Note that the problem of a limited jump range and needing a two-word jump for "long" distances is made worse by the one-pass nature of the compiler, since no knowledge is available about the length of forward jumps. However, even a two-pass compiler could not generate optimal code for this problem. Notice that on the first pass it is not possible to exactly determine the addresses of all labels. An address which follows a jump may vary depending upon the "long" or "short" nature of the jump, which is not yet known. Thus it is possible only to obtain upper and lower bounds on the addresses of labels. On the second pass, those labels whose upper bound still allows a short jump are obviously short, those whose lower bound requires a long jump are obviously long. But the remainder may be long or short depending upon the resolution of jumps which occur between the jump and its label. Thus additional passes are necessary to resolve the problem. There is no limit to the number of passes which may be needed, and this complexity is a direct result of the computer architecture.
Current programming methodology tends to favor the creation of many small procedures. Thus, the procedure call mechanism is very important for a higher-level language like Pascal. Efficient procedure calling requires adequate hardware support. Some help is provided by the JSR instruction which puts the return address in register AC3, the SAV instruction which stores all register on the stack and updates the hardware frame and stack pointers, and the RET instruction which resores all registers from the stack. However, the addressability problem again requires an indirect jump, because of the limited range of PC-relative addressing.
Parameter passing is a major problem. Parameters may be passed by value or by address (VAR). The general solution is to pass addresses to the procedure which then copies value parameters into local variables.
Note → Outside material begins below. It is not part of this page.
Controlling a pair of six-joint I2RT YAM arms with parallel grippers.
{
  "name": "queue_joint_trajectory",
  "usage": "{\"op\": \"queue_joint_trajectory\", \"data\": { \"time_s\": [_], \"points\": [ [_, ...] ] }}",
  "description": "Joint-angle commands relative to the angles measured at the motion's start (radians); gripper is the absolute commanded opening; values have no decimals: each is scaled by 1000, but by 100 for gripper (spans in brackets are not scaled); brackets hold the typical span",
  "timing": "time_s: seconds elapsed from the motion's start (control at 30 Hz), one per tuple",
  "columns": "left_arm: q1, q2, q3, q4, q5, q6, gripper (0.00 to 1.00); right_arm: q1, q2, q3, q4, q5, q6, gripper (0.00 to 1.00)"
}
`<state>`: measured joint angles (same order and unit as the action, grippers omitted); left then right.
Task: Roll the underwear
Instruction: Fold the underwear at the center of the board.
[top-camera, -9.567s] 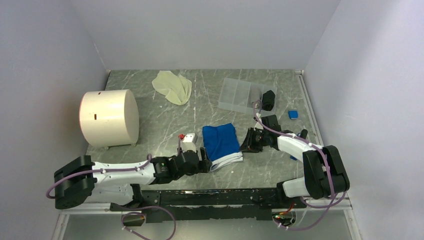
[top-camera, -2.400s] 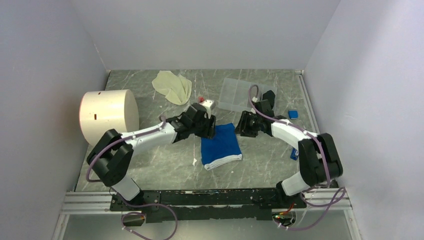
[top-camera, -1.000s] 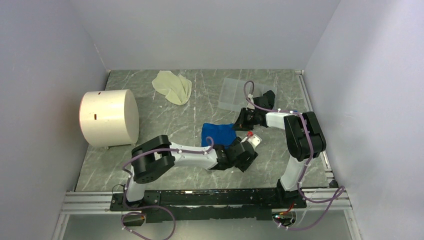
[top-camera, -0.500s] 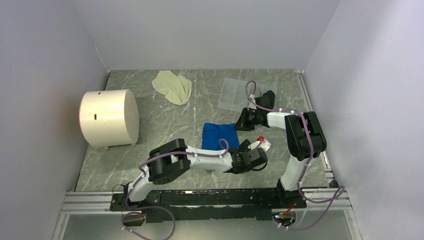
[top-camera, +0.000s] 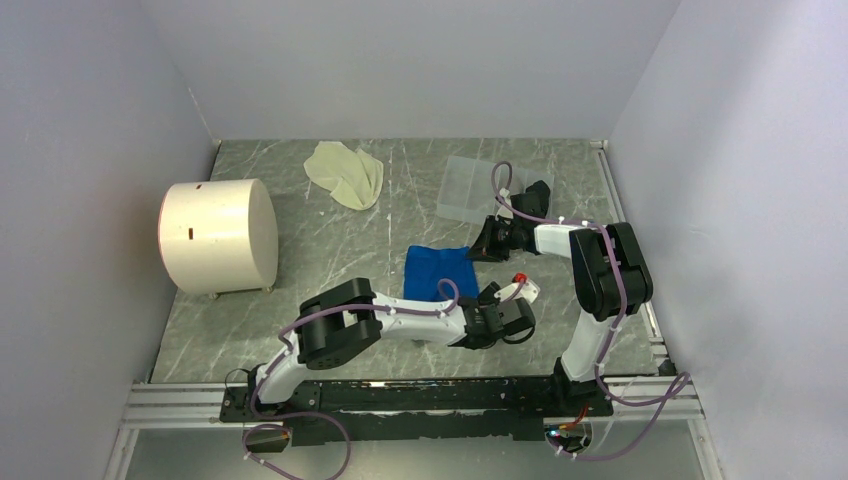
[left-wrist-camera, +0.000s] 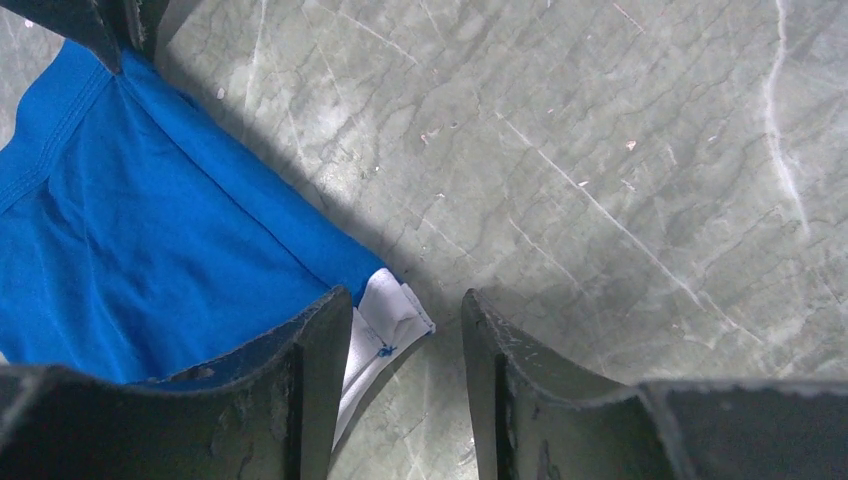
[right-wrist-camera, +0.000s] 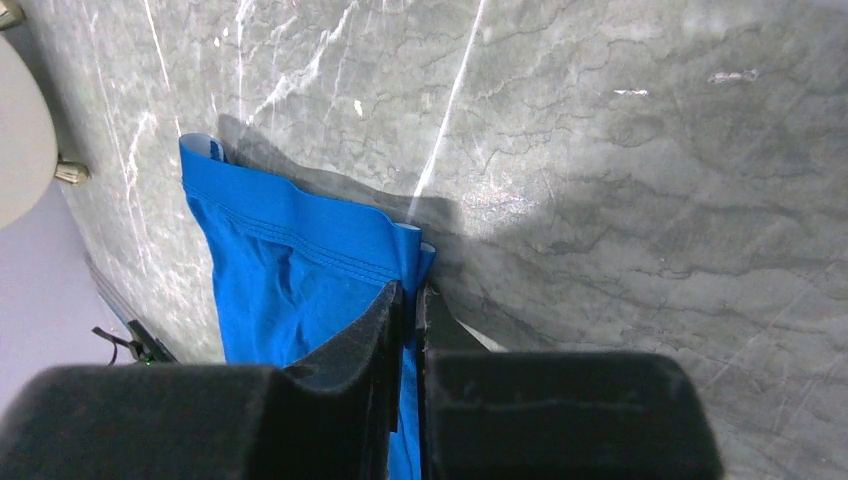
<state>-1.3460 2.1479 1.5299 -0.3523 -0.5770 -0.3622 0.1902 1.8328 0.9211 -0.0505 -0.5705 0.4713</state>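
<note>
The royal blue underwear (top-camera: 437, 270) lies flat mid-table, and my left arm covers its near edge. My left gripper (top-camera: 487, 301) is at the near right corner. In the left wrist view it (left-wrist-camera: 405, 297) stands open, with the white-edged corner (left-wrist-camera: 392, 312) between its fingers and one finger resting on the blue cloth (left-wrist-camera: 150, 250). My right gripper (top-camera: 481, 247) is shut on the far right corner. The right wrist view shows its jaws (right-wrist-camera: 410, 288) pinching the blue hem (right-wrist-camera: 300, 225). The pale cream underwear (top-camera: 345, 172) lies crumpled at the back.
A big white cylinder (top-camera: 218, 235) stands at the left. A clear plastic box (top-camera: 478, 188) sits at the back right, just behind my right arm. Grey walls close in the marbled table (top-camera: 330, 250) on three sides.
My left gripper has slid right along the blue underwear's near edge to its white corner, and its jaws have narrowed. The right gripper has kept its grip in place.
</note>
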Motion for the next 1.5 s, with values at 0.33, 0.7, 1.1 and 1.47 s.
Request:
{"op": "queue_joint_trajectory", "data": {
  "time_s": [0.33, 0.7, 1.1, 1.47],
  "points": [
    [3, -11, -74, 0, 30, -33, 44, -5, 5, 38, -50, 17, -56, 8],
    [44, -75, -159, 88, 130, 29, 40, -5, 3, 42, -63, 8, -67, 8],
    [44, -71, -146, 90, 151, 12, 9, -5, 13, 62, -67, -21, -57, 7],
    [95, -266, -379, 411, 291, -118, 5, 9, -76, 67, -65, 22, 8, 0]
  ]
}}
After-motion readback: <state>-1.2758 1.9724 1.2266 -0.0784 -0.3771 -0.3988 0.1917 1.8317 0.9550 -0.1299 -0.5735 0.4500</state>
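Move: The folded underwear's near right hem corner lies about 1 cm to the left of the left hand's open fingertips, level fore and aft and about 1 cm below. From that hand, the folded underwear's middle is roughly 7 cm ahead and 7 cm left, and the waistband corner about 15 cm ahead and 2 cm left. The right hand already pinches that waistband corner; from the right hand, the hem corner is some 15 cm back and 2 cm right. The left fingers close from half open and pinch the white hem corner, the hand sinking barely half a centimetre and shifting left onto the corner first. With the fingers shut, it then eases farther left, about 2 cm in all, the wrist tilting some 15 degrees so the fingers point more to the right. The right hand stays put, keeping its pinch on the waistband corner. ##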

The problem with this approach is the cost of generating an address on the Nova. The address of a local variable is a constant plus the frame pointer, requiring up to four instructions to load the constant and add.
The location of parameter addresses is also a concern. Placing them following the procedure call in the program code invokes forward references and non-reentrant code. Placing them on the stack requires removing them after the call (by a long sequence of POPs or a long loading of constant, stack pointer, and subtracting to reset the stack pointer). It was decided that a more efficient mechanism is to pass the parameter addresses in a special low-core (zero-page) area. This places a compiler limit on the maximum number of allowed parameters, but a limit of ten or sixteen should cause no great inconvenience.
The prologue of a procedure also requires the proper initialization of the pointers to local arrays, and the updating of the stack pointer.
The language under consideration is a limited subset of Pascal; limited to allow reasonable implementation on most small computers. However, the effort to generate code for the Nova computer reveals that the basic architecture of this computer is very unsuited for direct compiled code. The arithmetic/logic instructions ignore the signed nature of its integer operands leading to complex and lengthy code to detect overflow and to compare numbers. The limited addressability of the machine causes difficulties in the management of constants and arrays. Of the over 300 instruction mnemonics listed for the Nova computer, only 34 are useable for compilation.
The Nova computer appears to be a classic example of archaic machine-oriented computer design, totally unsuited for the application of modern computing techniques.